Profiling can help to find useless calculations:

In [None]:
import pandas as pd
import numpy as np
unames = ['user_id', 'gender', 'age', 'occupation', 'zip']
users = pd.read_table('./ml-1m/users.dat', sep='::', header=None, names=unames, engine='python')
rnames = ['user_id', 'movie_id', 'rating', 'timestamp']
ratings = pd.read_table('./ml-1m/ratings.dat', sep='::', header=None, names=rnames,  engine='python')
mnames = ['movie_id', 'title', 'genres']
movies = pd.read_table('./ml-1m/movies.dat', sep='::', header=None, names=mnames,  engine='python')
data = pd.merge(pd.merge(ratings, users), movies)

def top_movies(dataFrame,usr):
    user= dataFrame[dataFrame.user_id == usr]
    max_i = user.rating.max()
    return user[user.rating == max_i].title

def compareTopMovies(data,usr1, usr2):
    movi1= top_movies(data,usr1).values
    movi2 = top_movies(data,usr2).values
    hits=np.intersect1d(movi1,movi2)
    return hits

#Top Movies for user 1
print top_movies(data,1)
#Compare TopMovies shared by two users:
print compareTopMovies(data,1,2)

In [None]:
#Compare all users between them.

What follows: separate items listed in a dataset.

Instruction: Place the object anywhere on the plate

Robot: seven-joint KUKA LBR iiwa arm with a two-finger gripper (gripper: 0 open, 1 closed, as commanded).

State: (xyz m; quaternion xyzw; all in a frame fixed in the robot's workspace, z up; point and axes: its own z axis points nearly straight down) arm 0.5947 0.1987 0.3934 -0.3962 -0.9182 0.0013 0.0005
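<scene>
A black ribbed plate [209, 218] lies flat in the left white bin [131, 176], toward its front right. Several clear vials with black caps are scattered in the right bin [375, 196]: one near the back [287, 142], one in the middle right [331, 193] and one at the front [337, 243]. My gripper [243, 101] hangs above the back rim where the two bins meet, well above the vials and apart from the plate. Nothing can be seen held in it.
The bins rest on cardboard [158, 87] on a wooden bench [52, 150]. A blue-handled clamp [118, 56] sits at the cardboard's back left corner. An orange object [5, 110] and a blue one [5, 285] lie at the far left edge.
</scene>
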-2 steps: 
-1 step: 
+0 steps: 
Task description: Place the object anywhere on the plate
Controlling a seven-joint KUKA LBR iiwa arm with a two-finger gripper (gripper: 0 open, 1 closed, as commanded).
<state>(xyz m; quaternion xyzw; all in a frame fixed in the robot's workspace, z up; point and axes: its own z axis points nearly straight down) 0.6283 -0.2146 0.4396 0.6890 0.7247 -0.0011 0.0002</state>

Profiling
%prun -D compare.prof {x:compareTopMovies(data,1,x) for x in users.user_id if x!=1}

In [None]:
import pstats
stats = pstats.Stats('compare.prof')
stats.sort_stats('cumtime').print_stats(50) #50 rows

We can realize that TopMovie is called 2 times per each user in the table, inside compareTopMovies.
Lets see these functions line per line 

###Line Profiler

See how long it took each line in a function to run.  Functions to profile this way must be passed by name with -f.

In [None]:
##pip install line-profiler
%load_ext line_profiler

In [None]:
%lprun?
%lprun -f top_movies top_movies(data,1) 

In [None]:
%lprun -f compareTopMovies compareTopMovies(data,1,2)

###Memory profiler


Now let's take a look into memory profiling. 

In [None]:
##pip install psutil
##pip install memory-profiler
%load_ext memory_profiler

See how much memory a script uses line by line. Let’s take a look at the sieveOfEratosthenes function that we profiled with %prun - except this time we’re interested in incremental memory usage and not execution time. NOTE: %mprun can only be used on functions defined in physical files, and not in the IPython environment.

In [None]:
%mprun?
#clear all variables
#%reset 
import pandasExample
%mprun -f pandasExample.test pandasExample.test()

See how much memory a script uses overall. %memit works a lot like %timeit except that the number of iterations is set with -r instead of -n.

In [None]:
%memit -r 3  pandasExample.test()

##Challenges

1. Change the sieve Of Eratosthenes implemantion, such that its performances would be better. Hint: use Numpy arrays and boolean filters.

2. Change function compareTopMovies in order to get better performance, by reducing useless code. Hint: reuse before recalculate.